In the Press: MTOO Featured in Salt Lake City Weekly

olive oils

You’ll cough twice, slightly audibly, after sipping Coratina Marcinase—an oil made from a peppery, Italian-olive varietal. The polyphenol sensation serves as a rating system, because quality oil induces coughs—generally, up to three.

And coughs abound at Mountain Town Olive Oil, which opened a location in The Gateway (upstairs, across from Starbucks), its second, in December 2010. The original Park City store is located at 605 Main, inside the Park Hotel.

Stainless-steel fustis—refillable drums with spigots—full of olive oils, specialty and infused oils, and vinegars line walls of the chic interior, row after row, about 50 in total. Although the number of choices may seem daunting, the staff educates and helps match oils with specific needs. Each fusti’s tag details its contents, such as place origin.
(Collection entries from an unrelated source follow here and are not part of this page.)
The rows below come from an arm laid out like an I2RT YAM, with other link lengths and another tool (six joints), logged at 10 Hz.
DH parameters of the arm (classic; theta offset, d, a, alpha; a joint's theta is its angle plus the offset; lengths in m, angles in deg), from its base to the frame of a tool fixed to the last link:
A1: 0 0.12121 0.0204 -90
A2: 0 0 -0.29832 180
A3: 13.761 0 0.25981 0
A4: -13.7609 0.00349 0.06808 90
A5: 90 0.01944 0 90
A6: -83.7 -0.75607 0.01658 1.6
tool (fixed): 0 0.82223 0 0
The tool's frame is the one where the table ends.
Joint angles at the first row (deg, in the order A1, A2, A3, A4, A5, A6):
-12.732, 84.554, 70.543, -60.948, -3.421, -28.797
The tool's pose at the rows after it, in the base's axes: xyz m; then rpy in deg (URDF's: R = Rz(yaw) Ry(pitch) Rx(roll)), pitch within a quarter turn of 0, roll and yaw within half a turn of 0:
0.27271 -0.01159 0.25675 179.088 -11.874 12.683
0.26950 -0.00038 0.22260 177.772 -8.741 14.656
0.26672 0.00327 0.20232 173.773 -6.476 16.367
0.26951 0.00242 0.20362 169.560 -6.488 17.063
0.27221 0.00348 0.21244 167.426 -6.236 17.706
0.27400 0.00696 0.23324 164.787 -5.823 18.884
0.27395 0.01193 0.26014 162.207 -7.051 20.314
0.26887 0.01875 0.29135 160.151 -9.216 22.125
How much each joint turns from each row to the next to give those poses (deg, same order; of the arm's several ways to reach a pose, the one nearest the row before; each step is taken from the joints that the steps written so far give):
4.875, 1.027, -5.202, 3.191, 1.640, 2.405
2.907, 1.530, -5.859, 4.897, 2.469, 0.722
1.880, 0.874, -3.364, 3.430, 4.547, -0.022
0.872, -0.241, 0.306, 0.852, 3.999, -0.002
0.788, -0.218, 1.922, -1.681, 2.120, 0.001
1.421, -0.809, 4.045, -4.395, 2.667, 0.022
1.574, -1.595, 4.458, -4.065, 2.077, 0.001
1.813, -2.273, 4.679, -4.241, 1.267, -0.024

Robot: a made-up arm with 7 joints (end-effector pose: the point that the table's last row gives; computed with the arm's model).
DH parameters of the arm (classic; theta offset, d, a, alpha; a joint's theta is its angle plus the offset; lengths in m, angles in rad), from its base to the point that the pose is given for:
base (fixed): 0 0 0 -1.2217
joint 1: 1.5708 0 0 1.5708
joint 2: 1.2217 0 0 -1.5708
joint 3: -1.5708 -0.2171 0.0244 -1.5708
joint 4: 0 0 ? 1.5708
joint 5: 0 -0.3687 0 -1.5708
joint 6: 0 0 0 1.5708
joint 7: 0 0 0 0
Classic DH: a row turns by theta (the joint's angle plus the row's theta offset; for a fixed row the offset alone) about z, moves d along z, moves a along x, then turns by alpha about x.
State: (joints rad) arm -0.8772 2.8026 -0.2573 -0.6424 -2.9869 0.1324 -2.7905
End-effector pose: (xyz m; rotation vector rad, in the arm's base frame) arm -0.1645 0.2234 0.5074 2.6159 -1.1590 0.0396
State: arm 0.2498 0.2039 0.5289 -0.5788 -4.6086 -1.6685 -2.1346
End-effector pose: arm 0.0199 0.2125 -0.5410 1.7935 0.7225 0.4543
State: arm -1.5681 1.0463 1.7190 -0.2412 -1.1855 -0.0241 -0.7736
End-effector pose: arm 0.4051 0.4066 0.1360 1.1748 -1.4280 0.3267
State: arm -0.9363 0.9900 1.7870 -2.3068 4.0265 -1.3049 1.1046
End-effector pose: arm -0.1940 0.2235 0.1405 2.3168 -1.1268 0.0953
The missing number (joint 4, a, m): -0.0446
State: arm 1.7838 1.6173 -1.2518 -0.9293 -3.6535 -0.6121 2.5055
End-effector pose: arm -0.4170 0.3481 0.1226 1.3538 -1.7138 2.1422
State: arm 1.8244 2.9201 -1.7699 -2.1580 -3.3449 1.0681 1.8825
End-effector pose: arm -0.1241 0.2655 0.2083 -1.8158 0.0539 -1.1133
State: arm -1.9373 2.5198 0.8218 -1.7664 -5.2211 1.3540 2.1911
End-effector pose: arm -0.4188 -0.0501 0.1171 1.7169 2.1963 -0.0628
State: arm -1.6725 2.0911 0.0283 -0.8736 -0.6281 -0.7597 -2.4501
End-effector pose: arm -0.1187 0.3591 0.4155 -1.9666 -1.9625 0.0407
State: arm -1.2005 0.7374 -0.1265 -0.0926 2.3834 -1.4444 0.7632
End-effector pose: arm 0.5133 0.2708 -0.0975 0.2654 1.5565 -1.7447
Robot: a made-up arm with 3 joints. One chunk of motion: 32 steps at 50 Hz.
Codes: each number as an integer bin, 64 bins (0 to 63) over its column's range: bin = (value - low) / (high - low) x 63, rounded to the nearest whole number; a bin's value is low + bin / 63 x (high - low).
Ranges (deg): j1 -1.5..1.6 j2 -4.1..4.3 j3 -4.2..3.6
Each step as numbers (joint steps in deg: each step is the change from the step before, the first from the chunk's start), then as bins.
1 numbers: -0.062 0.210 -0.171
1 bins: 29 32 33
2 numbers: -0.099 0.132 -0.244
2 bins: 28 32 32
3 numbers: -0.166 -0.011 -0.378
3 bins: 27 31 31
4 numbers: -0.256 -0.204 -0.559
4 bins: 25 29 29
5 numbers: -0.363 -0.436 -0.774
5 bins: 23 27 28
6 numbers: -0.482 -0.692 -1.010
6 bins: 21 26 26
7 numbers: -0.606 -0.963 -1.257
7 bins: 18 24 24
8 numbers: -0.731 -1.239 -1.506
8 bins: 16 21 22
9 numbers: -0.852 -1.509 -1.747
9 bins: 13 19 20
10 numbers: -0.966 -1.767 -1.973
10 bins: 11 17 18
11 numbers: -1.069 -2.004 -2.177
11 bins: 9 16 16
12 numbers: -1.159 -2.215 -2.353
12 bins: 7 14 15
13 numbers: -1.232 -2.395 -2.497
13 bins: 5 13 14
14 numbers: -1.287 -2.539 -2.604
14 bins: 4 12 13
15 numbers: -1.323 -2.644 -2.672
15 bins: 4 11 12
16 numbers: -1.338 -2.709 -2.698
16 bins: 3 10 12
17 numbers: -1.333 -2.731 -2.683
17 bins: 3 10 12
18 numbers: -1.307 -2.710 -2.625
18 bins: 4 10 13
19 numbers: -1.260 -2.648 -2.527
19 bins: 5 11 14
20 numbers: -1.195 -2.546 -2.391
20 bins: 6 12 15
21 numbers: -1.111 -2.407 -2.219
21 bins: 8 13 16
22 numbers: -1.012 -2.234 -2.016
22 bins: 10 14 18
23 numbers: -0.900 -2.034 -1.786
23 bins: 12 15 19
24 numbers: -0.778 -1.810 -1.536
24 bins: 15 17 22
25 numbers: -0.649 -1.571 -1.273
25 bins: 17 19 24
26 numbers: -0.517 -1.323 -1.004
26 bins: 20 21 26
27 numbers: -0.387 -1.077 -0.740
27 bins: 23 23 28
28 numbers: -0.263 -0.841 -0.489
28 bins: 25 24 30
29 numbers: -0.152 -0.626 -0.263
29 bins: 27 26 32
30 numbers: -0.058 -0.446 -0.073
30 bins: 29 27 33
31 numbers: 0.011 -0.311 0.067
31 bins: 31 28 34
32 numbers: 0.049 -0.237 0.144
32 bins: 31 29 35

But it’s best to sample away. Like wine tastings, oil tastings have a unique process. The oil is poured into a mini plastic container, and then held in the hand to expose only the top. The other hand rubs over the top in rapid circular motions, creating friction and heat, thus enhancing the flavors. The oil is tasted much like wine: The sip is followed by tightly pulling in air, and then the liquid rolls down from the tongue’s tip. Flavor profiles range from sweet to herbaceous to those with peppery accents. Dust off your wine lexicon, because modifiers like “fruity,” “robust” and “lacy” all apply.

Owner Jessica McCleary believes in olive oil’s health benefits—protecting against high blood pressure, heart disease and stroke. “The fresher, the better. However, most people are used to something that has probably gone rancid sitting on a grocery-store shelf,” she says.

“It does not age. Would you save a jar of, say, orange juice?”